■ Your assignment
Beginning with the first line below, output every record verbatim and leave out the images.

==== Input material ====

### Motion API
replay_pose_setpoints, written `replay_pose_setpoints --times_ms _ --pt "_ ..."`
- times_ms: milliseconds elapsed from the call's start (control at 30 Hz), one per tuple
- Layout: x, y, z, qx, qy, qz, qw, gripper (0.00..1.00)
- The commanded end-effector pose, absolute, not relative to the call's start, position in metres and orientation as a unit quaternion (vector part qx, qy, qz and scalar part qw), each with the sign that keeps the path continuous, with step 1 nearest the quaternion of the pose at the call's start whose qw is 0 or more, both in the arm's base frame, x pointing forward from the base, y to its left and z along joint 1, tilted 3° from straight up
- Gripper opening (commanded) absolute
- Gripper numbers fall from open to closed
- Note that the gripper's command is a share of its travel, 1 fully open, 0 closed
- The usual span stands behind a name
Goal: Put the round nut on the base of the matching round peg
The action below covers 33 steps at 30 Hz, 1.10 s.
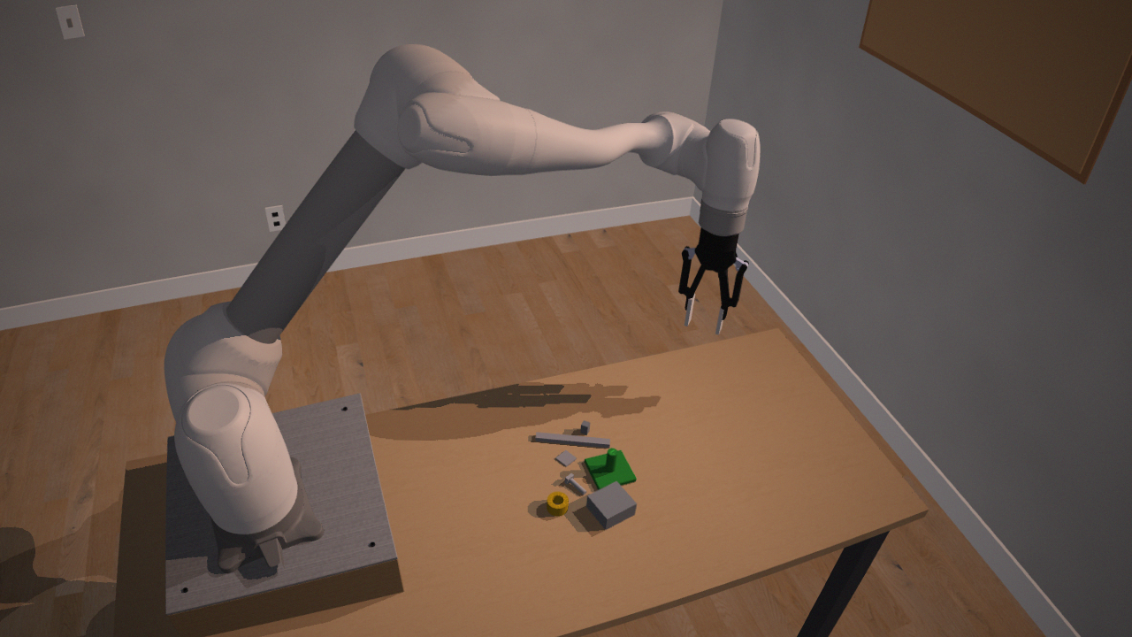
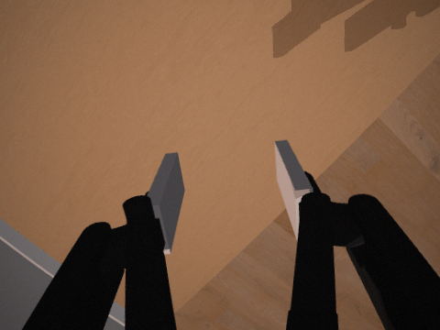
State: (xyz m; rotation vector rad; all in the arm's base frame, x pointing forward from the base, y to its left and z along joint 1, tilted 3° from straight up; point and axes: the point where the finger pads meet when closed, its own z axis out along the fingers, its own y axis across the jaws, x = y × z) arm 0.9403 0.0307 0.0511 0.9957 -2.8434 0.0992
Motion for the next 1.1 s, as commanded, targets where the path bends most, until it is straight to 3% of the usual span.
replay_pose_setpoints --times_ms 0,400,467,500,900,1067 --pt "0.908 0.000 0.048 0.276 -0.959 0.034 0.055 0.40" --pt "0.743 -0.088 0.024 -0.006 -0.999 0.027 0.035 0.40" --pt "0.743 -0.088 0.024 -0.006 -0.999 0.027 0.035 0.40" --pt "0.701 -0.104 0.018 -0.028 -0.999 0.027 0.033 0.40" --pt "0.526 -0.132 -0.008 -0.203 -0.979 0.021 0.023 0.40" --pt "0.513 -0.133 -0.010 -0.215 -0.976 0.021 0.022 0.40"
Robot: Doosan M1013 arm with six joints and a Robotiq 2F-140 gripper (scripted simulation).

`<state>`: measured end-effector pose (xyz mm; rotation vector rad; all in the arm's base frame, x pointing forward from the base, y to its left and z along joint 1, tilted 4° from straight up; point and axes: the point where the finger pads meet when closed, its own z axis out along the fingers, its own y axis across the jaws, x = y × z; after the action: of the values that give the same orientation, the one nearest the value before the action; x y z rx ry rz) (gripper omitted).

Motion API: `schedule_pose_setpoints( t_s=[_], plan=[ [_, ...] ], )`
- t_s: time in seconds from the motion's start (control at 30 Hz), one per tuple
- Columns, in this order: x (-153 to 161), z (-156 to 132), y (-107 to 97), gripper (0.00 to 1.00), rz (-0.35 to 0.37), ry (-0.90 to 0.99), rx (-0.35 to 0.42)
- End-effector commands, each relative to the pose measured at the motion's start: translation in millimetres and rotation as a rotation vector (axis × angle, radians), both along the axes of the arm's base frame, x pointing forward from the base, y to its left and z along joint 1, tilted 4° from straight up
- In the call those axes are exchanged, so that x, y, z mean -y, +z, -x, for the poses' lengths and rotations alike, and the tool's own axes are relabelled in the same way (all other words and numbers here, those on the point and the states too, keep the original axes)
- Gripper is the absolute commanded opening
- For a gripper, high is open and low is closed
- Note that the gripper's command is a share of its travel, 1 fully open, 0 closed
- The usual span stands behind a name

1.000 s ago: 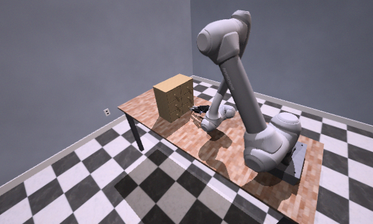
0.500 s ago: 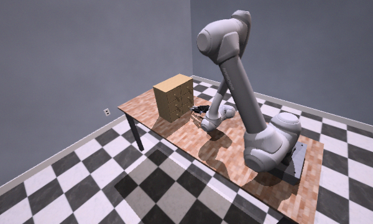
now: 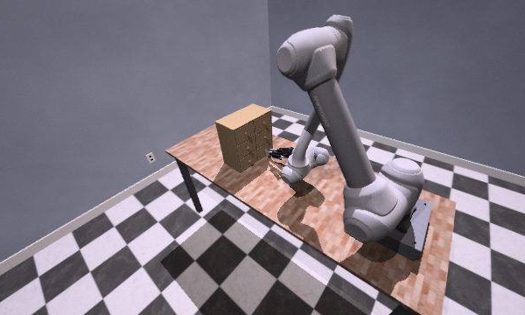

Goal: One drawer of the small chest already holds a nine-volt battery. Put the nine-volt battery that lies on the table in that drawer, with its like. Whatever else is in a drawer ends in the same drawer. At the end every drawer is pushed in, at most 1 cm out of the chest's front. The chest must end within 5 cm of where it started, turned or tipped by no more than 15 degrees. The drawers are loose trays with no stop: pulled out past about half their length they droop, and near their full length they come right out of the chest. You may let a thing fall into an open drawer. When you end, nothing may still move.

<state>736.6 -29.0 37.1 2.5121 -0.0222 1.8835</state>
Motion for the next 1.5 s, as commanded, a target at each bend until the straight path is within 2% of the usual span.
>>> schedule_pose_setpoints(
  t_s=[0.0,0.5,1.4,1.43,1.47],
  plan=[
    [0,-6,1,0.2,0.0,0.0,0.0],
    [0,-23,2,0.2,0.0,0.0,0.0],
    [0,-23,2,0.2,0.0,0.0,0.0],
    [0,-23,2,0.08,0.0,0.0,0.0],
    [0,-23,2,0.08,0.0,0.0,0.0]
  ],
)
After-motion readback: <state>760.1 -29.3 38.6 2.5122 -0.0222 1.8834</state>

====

■ Problem solution
### Motion API
replay_pose_setpoints, written `replay_pose_setpoints --times_ms _ --pt "_ ..."`
- times_ms: milliseconds elapsed from the call's start (control at 30 Hz), one per tuple
- Layout: x, y, z, qx, qy, qz, qw, gripper (0.00..1.00)
- The commanded end-effector pose, absolute, not relative to the call's start, position in metres and orientation as a unit quaternion (vector part qx, qy, qz and scalar part qw), each with the sign that keeps the path continuous, with step 1 nearest the quaternion of the pose at the call's start whose qw is 0 or more, both in the arm's base frame, x pointing forward from the base, y to its left and z along joint 1, tilted 3° from straight up
- Gripper opening (commanded) absolute
- Gripper numbers fall from open to closed
- Note that the gripper's command is a share of its travel, 1 fully open, 0 closed
- The usual span stands behind a name
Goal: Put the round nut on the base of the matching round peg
The action below covers 33 steps at 30 Hz, 1.10 s.
State: (xyz m; rotation vector rad; all in the arm's base frame, x pointing forward from the base, y to its left and z along joint 1, tilted 3° from straight up; point and axes: the point where the finger pads meet when closed, its own z axis out along the fingers, its own y axis across the jaws, x = y × z) arm 0.9403 0.0307 0.0511 0.9957 -2.8434 0.0992
Motion for the next 1.1 s, as commanded, targets where the path bends most, until it is straight to 3% of the usual span.
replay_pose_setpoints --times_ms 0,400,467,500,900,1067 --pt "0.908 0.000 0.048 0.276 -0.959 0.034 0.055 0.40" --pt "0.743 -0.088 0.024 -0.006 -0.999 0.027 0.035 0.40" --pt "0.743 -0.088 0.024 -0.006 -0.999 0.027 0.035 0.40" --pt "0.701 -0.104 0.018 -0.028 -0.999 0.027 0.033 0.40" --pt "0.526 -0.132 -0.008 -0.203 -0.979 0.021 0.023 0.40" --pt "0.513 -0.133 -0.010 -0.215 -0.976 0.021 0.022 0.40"
Robot: Doosan M1013 arm with six joints and a Robotiq 2F-140 gripper (scripted simulation).

`<state>`: measured end-effector pose (xyz mm; rotation vector rad; all in the arm's base frame, x pointing forward from the base, y to its left and z along joint 1, tilted 4° from straight up; point and axes: the point where the finger pads meet when closed, its own z axis out along the fingers, its own y axis across the jaws, x = y × z; after the action: of the values that give the same orientation, the one nearest the value before the action; x y z rx ry rz) (gripper omitted).

Motion API: `schedule_pose_setpoints( t_s=[_], plan=[ [_, ...] ], )`
- t_s: time in seconds from the motion's start (control at 30 Hz), one per tuple
- Columns, in this order: x (-153 to 161), z (-156 to 132), y (-107 to 97), gripper (0.00 to 1.00), rz (-0.35 to 0.37), ry (-0.90 to 0.99), rx (-0.35 to 0.42)
- End-effector commands, each relative to the pose measured at the motion's start: translation in millimetres and rotation as a rotation vector (axis × angle, radians), both along the axes of the arm's base frame, x pointing forward from the base, y to its left and z along joint 1, tilted 4° from straight up
- In the call those axes are exchanged, so that x, y, z mean -y, +z, -x, for the poses' lengths and rotations alike, and the tool's own axes are relabelled in the same way (all other words and numbers here, those on the point and the states too, keep the original axes)
- Gripper is the absolute commanded opening
- For a gripper, high is open and low is closed
- Note that the gripper's command is a share of its travel, 1 fully open, 0 closed
- The usual span stands behind a name

1.000 s ago: 
0.500 s ago: 
now: 

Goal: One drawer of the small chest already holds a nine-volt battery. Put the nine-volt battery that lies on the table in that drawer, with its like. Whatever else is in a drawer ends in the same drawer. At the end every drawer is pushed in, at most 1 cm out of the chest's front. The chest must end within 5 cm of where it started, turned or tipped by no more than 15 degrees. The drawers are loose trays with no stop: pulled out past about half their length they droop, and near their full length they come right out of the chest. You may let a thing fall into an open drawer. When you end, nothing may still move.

<state>736.6 -29.0 37.1 2.5121 -0.0222 1.8835</state>
Motion for the next 1.5 s, as commanded, a target at each bend until the straight path is within 2% of the usual span.
>>> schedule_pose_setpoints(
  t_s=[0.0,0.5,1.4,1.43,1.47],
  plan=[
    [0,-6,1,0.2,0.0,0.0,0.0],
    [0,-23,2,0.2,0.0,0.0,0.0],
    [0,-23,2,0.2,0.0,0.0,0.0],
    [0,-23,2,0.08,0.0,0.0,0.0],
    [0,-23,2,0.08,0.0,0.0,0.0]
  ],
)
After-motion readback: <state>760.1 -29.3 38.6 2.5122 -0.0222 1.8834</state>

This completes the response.